Entries supplied START

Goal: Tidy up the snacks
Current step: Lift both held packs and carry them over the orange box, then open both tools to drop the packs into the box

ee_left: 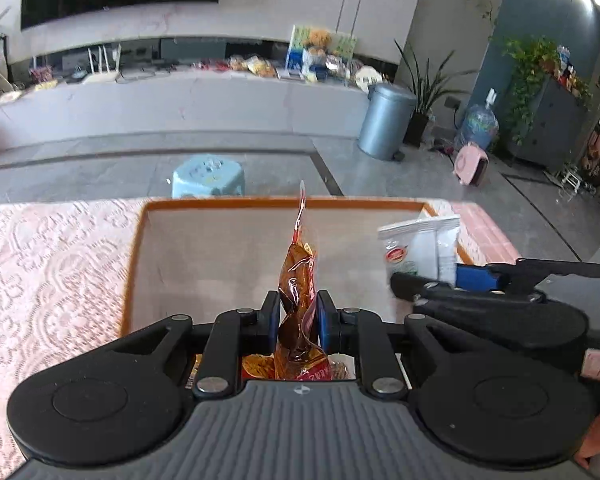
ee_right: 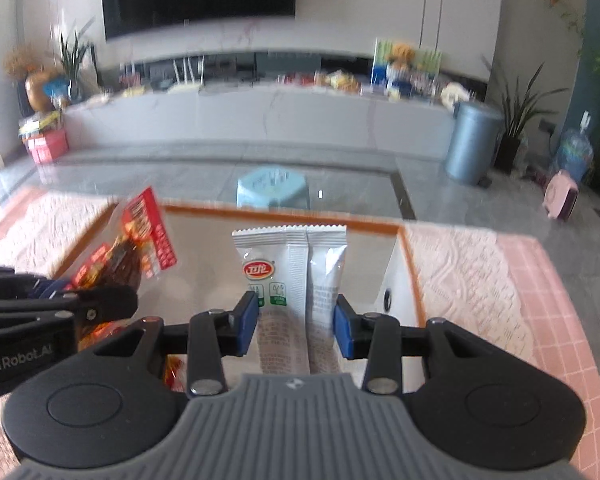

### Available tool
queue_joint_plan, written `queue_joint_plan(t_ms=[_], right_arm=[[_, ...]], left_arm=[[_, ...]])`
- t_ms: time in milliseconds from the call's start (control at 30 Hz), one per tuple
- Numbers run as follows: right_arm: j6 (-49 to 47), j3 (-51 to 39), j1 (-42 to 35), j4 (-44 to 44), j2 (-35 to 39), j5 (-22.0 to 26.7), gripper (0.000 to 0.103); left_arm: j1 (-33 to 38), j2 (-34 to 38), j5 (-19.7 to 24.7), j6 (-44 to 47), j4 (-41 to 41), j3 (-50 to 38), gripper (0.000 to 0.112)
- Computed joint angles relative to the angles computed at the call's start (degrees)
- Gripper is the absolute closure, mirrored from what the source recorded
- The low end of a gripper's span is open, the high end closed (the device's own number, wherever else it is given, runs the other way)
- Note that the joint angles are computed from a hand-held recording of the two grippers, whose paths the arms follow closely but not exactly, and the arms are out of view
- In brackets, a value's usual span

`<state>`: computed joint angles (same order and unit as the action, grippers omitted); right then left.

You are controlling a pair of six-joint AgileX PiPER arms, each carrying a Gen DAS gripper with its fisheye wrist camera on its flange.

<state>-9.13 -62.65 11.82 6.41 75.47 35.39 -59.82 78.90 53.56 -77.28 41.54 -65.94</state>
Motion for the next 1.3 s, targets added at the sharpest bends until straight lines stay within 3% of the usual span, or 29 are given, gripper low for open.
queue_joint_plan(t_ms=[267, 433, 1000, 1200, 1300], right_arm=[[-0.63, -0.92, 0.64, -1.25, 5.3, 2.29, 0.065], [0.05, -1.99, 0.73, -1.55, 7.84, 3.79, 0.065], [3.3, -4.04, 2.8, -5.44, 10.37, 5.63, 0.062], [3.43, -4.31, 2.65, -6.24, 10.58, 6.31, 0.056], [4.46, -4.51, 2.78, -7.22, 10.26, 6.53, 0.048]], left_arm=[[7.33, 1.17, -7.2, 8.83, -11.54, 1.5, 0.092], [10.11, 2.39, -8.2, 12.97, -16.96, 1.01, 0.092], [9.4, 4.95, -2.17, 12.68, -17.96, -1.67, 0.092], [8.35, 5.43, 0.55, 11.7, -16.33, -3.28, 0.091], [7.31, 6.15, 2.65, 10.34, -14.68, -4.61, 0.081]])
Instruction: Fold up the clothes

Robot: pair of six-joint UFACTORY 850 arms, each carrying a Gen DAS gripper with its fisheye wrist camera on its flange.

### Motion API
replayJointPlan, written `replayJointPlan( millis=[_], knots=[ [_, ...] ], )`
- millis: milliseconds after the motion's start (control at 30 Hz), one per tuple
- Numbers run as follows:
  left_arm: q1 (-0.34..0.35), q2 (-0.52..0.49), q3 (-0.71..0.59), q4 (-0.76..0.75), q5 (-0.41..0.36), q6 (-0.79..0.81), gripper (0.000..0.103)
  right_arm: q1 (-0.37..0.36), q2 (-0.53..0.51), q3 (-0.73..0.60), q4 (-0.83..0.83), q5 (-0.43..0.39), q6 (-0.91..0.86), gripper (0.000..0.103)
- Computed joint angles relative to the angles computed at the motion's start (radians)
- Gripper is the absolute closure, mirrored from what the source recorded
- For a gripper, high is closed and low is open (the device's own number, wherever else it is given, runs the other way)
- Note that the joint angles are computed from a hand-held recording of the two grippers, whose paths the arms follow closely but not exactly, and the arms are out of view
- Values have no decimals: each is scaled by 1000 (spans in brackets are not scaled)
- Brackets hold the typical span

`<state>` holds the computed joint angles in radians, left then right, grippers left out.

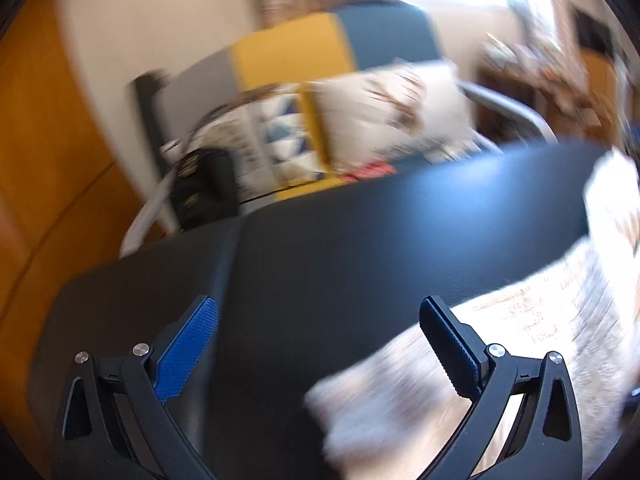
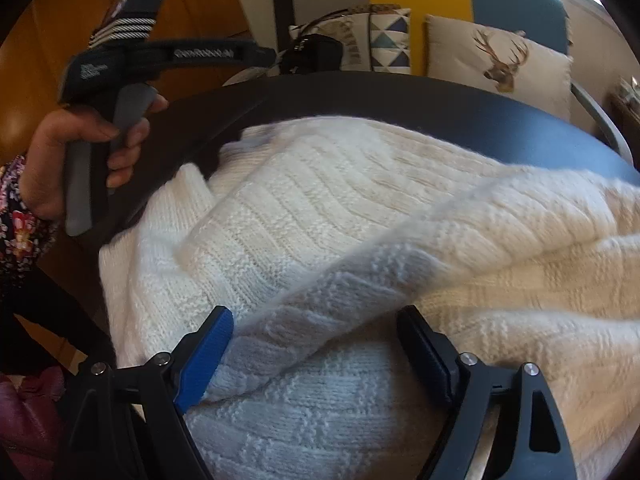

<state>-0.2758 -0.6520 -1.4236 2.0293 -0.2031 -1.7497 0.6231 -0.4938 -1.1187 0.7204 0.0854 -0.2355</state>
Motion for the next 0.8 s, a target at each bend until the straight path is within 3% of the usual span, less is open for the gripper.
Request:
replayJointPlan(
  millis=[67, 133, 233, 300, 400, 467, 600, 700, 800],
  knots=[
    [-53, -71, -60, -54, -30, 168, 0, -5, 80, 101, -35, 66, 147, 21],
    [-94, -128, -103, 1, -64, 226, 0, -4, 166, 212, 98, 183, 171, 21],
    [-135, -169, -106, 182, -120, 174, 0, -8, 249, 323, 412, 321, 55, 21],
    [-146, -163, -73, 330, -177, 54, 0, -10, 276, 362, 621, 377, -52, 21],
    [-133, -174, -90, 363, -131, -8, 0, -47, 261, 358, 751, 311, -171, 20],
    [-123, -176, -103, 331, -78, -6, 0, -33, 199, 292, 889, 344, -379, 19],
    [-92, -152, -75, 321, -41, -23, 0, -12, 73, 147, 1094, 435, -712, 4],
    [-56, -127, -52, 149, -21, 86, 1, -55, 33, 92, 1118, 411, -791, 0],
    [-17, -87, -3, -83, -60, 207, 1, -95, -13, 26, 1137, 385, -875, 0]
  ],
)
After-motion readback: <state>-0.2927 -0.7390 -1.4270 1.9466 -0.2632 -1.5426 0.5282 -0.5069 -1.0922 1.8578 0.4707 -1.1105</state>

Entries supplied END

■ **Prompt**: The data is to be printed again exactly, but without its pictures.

■ **Task output**:
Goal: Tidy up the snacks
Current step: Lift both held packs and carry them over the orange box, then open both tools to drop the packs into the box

ee_left: 
ee_right: 

### Available tool
queue_joint_plan, written `queue_joint_plan(t_ms=[_], right_arm=[[_, ...]], left_arm=[[_, ...]])`
- t_ms: time in milliseconds from the call's start (control at 30 Hz), one per tuple
- Numbers run as follows: right_arm: j6 (-49 to 47), j3 (-51 to 39), j1 (-42 to 35), j4 (-44 to 44), j2 (-35 to 39), j5 (-22.0 to 26.7), gripper (0.000 to 0.103); left_arm: j1 (-33 to 38), j2 (-34 to 38), j5 (-19.7 to 24.7), j6 (-44 to 47), j4 (-41 to 41), j3 (-50 to 38), gripper (0.000 to 0.112)
- Computed joint angles relative to the angles computed at the call's start (degrees)
- Gripper is the absolute closure, mirrored from what the source recorded
- The low end of a gripper's span is open, the high end closed (the device's own number, wherever else it is given, runs the other way)
- Note that the joint angles are computed from a hand-held recording of the two grippers, whose paths the arms follow closely but not exactly, and the arms are out of view
- In brackets, a value's usual span

`<state>`: computed joint angles (same order and unit as the action, grippers omitted); right then left.

You are controlling a pair of six-joint AgileX PiPER arms, each carrying a Gen DAS gripper with its fisheye wrist camera on its flange.

<state>-9.13 -62.65 11.82 6.41 75.47 35.39 -59.82 78.90 53.56 -77.28 41.54 -65.94</state>
Motion for the next 1.3 s, targets added at the sharpest bends until straight lines stay within 3% of the usual span, or 29 are given, gripper low for open.
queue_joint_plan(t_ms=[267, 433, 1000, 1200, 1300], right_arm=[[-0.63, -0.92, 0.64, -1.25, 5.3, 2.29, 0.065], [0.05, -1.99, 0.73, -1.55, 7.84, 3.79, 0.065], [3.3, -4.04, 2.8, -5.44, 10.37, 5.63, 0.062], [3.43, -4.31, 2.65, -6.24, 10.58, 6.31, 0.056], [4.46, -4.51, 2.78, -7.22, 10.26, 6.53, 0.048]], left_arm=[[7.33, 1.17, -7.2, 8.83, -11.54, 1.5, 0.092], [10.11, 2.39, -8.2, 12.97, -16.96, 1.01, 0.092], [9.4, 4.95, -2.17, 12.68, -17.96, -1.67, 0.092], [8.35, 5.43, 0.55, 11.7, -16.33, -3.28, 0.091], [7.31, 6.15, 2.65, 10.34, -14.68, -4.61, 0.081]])
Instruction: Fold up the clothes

Robot: pair of six-joint UFACTORY 850 arms, each carrying a Gen DAS gripper with its fisheye wrist camera on its flange.

### Motion API
replayJointPlan, written `replayJointPlan( millis=[_], knots=[ [_, ...] ], )`
- millis: milliseconds after the motion's start (control at 30 Hz), one per tuple
- Numbers run as follows:
  left_arm: q1 (-0.34..0.35), q2 (-0.52..0.49), q3 (-0.71..0.59), q4 (-0.76..0.75), q5 (-0.41..0.36), q6 (-0.79..0.81), gripper (0.000..0.103)
  right_arm: q1 (-0.37..0.36), q2 (-0.53..0.51), q3 (-0.73..0.60), q4 (-0.83..0.83), q5 (-0.43..0.39), q6 (-0.91..0.86), gripper (0.000..0.103)
- Computed joint angles relative to the angles computed at the motion's start (radians)
- Gripper is the absolute closure, mirrored from what the source recorded
- For a gripper, high is closed and low is open (the device's own number, wherever else it is given, runs the other way)
- Note that the joint angles are computed from a hand-held recording of the two grippers, whose paths the arms follow closely but not exactly, and the arms are out of view
- Values have no decimals: each is scaled by 1000 (spans in brackets are not scaled)
- Brackets hold the typical span

`<state>` holds the computed joint angles in radians, left then right, grippers left out.


<state>-0.2758 -0.6520 -1.4236 2.0293 -0.2031 -1.7497 0.6231 -0.4938 -1.1187 0.7204 0.0854 -0.2355</state>
Motion for the next 0.8 s, a target at each bend until the straight path is within 3% of the usual span, less is open for the gripper.
Request:
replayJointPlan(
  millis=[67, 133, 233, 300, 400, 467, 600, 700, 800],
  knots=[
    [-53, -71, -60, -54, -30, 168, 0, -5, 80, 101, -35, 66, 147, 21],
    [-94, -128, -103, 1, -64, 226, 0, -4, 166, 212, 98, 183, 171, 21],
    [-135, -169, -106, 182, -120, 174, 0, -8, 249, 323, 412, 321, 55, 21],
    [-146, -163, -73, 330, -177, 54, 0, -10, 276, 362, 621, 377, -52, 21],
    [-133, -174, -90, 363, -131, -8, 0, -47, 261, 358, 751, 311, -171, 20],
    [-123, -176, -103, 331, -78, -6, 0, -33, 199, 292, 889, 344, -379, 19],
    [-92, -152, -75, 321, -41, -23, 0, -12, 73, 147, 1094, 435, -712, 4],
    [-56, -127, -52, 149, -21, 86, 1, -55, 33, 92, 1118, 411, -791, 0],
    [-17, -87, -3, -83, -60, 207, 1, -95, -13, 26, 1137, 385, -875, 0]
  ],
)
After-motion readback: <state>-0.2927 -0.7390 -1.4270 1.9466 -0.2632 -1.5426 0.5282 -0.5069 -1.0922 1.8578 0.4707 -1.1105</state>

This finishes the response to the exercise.